Across from Anib is 31-year-old Mohammadeen, also from Logar. His body was sprayed with shrapnel after an improvised explosive device - Taliban insurgents' weapon of choice - exploded under his vehicle on a road last month.

"Logar is so much worse than it was two years ago," said Mohammadeen, wincing in pain as he moves what remains of his right leg, shattered by the blast, across the hospital bed. "There are explosions every day now, especially on the roads. I tell my family to stay home."

An Afghan surgeon, Aziz Rahman, who heads the hospital's sub-intensive ward, says he has seen more war injuries this year than in the eight years he has worked at the hospital. Most of his patients have been operated on in the past six months, he says, and come from Logar, but also Wardak, Ghazni and Paktia, bordering Pakistan to the east.

One senior US military adviser, speaking on background, said military intelligence suggests Taliban fighters are implementing a plan to encircle the capital, and are carrying out attacks in places out of their normal theatre of operations in the east and the south.

Dr Rainone says he can use patients to track growing trends in violence, but finds it much harder to detect whether the wounds are from weapons used by the insurgency or foreign forces, and whether or not the civilians were targeted deliberately or caught in the crossfire.
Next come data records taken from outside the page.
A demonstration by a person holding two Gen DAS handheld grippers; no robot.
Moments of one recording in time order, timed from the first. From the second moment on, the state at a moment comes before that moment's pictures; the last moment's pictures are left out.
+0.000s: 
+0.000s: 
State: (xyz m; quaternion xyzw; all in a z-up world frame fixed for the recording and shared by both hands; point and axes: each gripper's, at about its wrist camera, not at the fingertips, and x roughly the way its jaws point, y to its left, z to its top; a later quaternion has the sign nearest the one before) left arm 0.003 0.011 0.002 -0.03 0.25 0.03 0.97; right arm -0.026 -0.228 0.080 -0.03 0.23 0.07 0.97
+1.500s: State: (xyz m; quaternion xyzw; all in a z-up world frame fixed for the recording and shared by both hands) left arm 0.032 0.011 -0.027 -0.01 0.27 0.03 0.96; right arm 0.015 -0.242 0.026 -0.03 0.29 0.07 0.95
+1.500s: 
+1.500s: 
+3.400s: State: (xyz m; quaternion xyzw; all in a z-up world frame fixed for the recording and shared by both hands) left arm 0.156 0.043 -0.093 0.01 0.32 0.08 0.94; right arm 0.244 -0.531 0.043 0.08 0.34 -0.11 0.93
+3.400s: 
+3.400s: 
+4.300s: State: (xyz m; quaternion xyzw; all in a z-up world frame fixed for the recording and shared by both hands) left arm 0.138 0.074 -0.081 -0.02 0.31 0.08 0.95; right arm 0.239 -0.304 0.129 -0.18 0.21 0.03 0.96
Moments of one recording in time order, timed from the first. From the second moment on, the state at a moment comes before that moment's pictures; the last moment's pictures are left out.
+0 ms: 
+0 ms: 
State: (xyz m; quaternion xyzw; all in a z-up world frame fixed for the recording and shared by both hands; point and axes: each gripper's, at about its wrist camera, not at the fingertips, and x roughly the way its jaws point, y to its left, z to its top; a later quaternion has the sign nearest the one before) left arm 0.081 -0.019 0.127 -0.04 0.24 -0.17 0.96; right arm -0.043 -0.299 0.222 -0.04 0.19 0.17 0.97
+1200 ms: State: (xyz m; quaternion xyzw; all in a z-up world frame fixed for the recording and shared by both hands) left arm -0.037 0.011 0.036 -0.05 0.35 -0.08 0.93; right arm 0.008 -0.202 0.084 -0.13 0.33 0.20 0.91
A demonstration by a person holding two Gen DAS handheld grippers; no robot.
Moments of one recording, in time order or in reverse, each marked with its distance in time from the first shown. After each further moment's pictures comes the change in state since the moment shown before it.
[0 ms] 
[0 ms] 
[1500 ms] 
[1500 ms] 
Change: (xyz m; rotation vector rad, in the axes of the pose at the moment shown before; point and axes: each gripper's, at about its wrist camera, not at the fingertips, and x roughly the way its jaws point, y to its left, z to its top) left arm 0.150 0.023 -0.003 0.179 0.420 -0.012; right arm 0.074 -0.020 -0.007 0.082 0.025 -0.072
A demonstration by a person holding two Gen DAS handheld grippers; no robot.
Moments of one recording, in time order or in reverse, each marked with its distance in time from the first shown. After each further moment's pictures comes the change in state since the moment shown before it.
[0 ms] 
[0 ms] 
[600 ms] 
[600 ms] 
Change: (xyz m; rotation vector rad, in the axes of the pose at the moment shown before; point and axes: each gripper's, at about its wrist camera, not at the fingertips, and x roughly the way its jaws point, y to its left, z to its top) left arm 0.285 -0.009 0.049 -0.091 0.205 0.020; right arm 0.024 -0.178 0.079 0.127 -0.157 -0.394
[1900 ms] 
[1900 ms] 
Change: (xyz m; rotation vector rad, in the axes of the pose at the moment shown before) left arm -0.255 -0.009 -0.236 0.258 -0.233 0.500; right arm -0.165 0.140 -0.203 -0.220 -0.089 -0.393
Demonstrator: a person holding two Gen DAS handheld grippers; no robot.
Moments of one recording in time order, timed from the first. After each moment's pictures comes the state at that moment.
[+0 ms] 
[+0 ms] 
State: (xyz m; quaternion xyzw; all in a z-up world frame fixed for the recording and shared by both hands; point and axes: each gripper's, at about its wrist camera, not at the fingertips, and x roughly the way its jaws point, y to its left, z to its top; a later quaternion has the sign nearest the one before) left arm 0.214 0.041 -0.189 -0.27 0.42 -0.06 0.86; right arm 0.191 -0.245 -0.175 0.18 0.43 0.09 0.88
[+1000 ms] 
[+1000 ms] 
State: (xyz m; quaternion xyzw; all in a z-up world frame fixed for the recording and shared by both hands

"Often, what the patients say does not correspond to the truth, and it's an invasion of their lives to ask," he says. "They often don't know what happened or where the bomb came from, or they're too scared to say. That's the nature of war."

The UN says most of the civilians killed in the war this year were by the insurgency, but international forces have also come under fire for killing civilians in errant air strikes.

"We just walked out of the house to go visit another family, and we were hit," says Fauzia's father, 25-year-old Habib. His wife was also shot in the leg.

Dr Rainone says Emergency Hospital will most likely remain a war hospital for years to come.

"The Afghans, they miss security," he says. "They have forgotten what it is like to live in security."